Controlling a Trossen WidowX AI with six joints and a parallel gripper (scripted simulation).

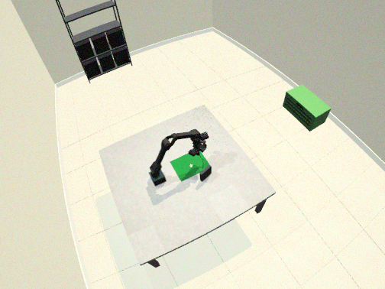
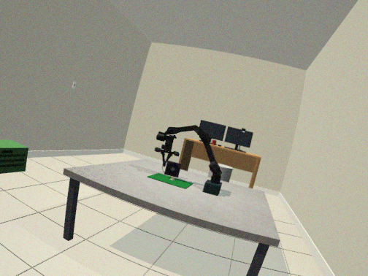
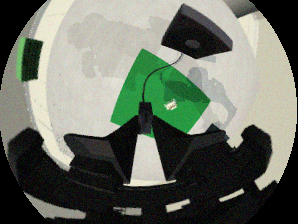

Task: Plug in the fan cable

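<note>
Right now my gripper tip is 9 cm past the white header and 12 cm above it. Also, from my gripper tip: black fan (6 cm behind, 17 cm to the right, 6 cm below); green circuit board (8 cm behind, 2 cm to the left, 14 cm below); black plug (1 cm to the left, 1 cm below).
</note>
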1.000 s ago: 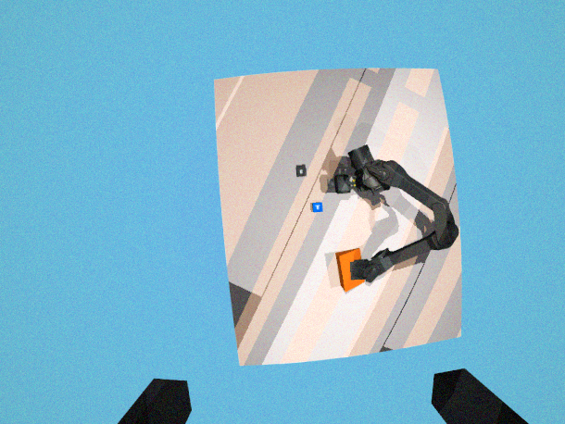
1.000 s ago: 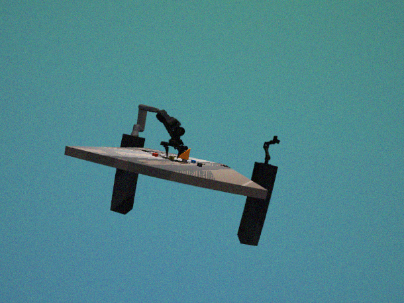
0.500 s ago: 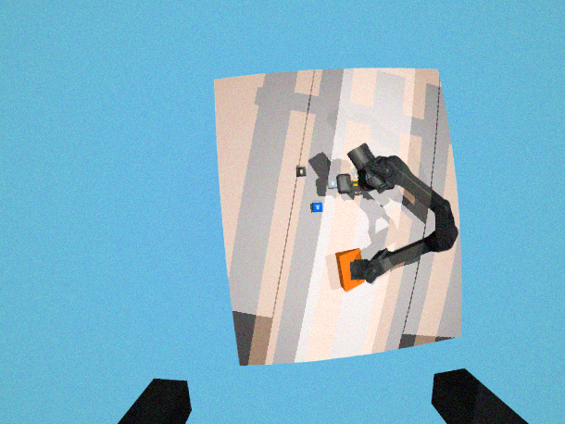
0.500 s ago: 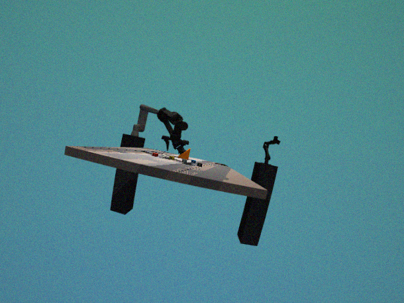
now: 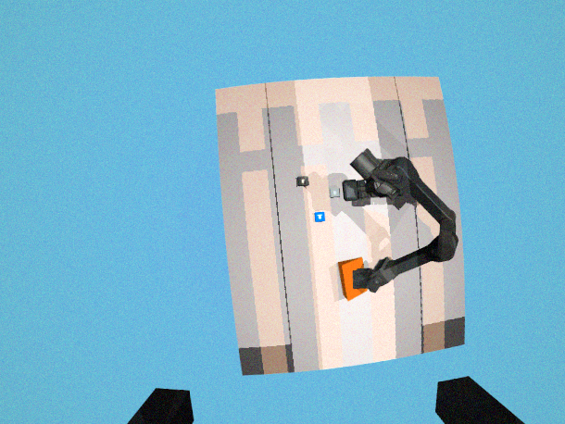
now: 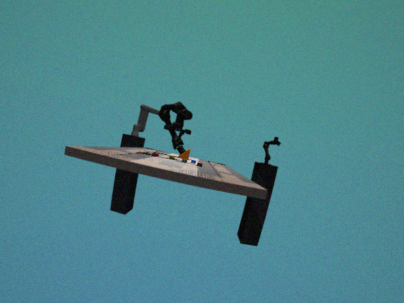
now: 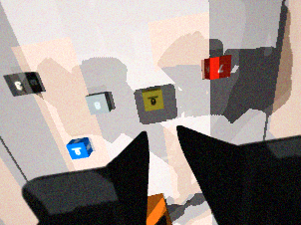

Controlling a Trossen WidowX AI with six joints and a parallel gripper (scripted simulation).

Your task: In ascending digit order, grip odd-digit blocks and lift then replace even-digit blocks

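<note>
Right now my gripper tip is 4 cm short of the red block, 11 cm to the left of it and 11 cm above it. Round my gripper tip: yellow block: 11 cm below; dark block: 5 cm ahead, 20 cm to the left, 11 cm below; blue block: 7 cm behind, 15 cm to the left, 11 cm below.
</note>
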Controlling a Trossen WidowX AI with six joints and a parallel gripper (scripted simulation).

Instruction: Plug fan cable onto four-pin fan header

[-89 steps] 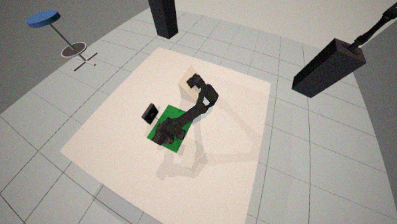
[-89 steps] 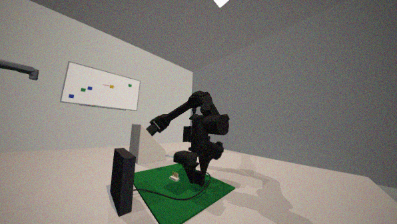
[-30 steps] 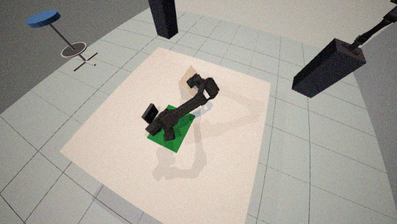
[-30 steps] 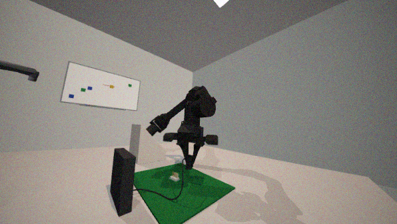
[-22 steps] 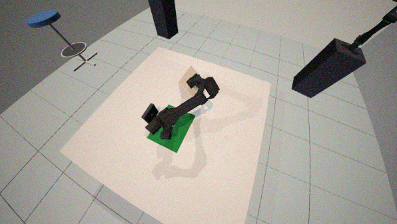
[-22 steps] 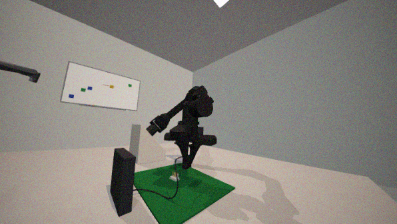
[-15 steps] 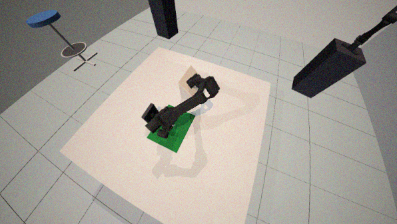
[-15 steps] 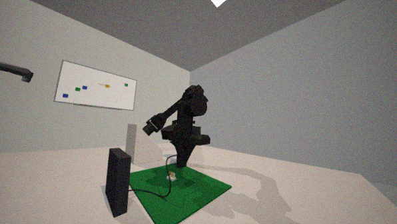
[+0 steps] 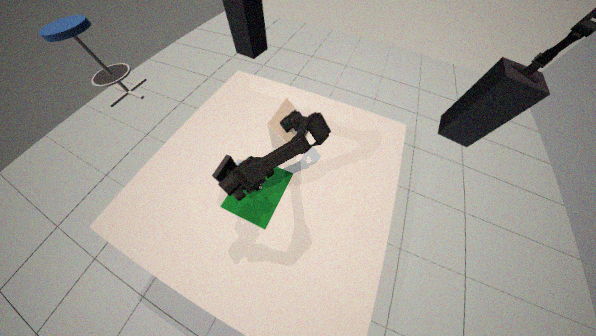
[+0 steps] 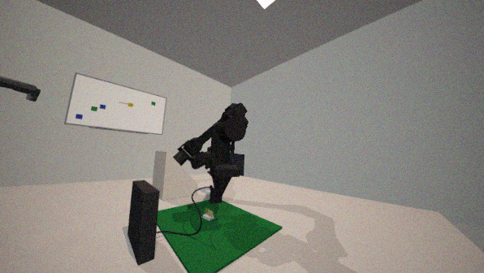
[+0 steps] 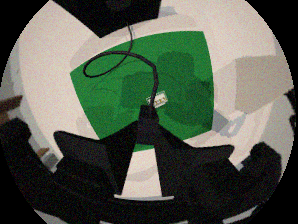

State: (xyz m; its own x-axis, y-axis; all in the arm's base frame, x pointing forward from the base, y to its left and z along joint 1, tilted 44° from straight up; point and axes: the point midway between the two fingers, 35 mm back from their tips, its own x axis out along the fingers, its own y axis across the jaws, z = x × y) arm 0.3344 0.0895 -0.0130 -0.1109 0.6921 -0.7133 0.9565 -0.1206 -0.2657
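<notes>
My gripper tip is 70 mm above the pale four-pin header, 20 mm to the left of it and 20 mm past it. Round my gripper tip: black plug: 10 mm to the right, 10 mm above; black fan: 170 mm to the right, 10 mm below, 10 mm ahead; green board: 80 mm below, 10 mm to the right, 10 mm behind.
</notes>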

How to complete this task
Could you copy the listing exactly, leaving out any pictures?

Task output
Controlling a Trossen WidowX AI with six joints and a parallel gripper (scripted simulation).


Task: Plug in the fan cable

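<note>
Right now my gripper tip is 9 cm past the white header and 12 cm above it. Also, from my gripper tip: black fan (6 cm behind, 17 cm to the right, 6 cm below); green circuit board (8 cm behind, 2 cm to the left, 14 cm below); black plug (1 cm to the left, 1 cm below).
</note>
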1.000 s ago: 
1.000 s ago: 
0.500 s ago: 
0.500 s ago: 
now: 
now: 
now: 

Controlling a Trossen WidowX AI with six joints and a parallel gripper (scripted simulation).

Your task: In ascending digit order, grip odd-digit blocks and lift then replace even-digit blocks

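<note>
Right now my gripper tip is 4 cm short of the red block, 11 cm to the left of it and 11 cm above it. Round my gripper tip: yellow block: 11 cm below; dark block: 5 cm ahead, 20 cm to the left, 11 cm below; blue block: 7 cm behind, 15 cm to the left, 11 cm below.
</note>
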Controlling a Trossen WidowX AI with six joints and a parallel gripper (scripted simulation).

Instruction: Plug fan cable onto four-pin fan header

[-89 steps] 
[-89 steps] 
[-30 steps] 
[-30 steps] 
[-22 steps] 
[-22 steps] 
[-15 steps] 
[-15 steps] 
[+0 steps] 
[+0 steps] 
[+0 steps] 

State: (xyz m; its own x-axis, y-axis; all in the arm's base frame, x pointing forward from the base, y to its left and z along joint 1, tilted 44° from straight up; point and axes: the point midway between the two fingers, 35 mm back from their tips, its own x axis out along the fingers, its own y axis across the jaws, z = x × y) arm 0.3344 0.0895 -0.0130 -0.1109 0.6921 -0.7133 0.9565 -0.1206 -0.2657
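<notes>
My gripper tip is 70 mm above the pale four-pin header, 20 mm to the left of it and 20 mm past it. Round my gripper tip: black plug: 10 mm to the right, 10 mm above; black fan: 170 mm to the right, 10 mm below, 10 mm ahead; green board: 80 mm below, 10 mm to the right, 10 mm behind.
</notes>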

With that, the answer is done.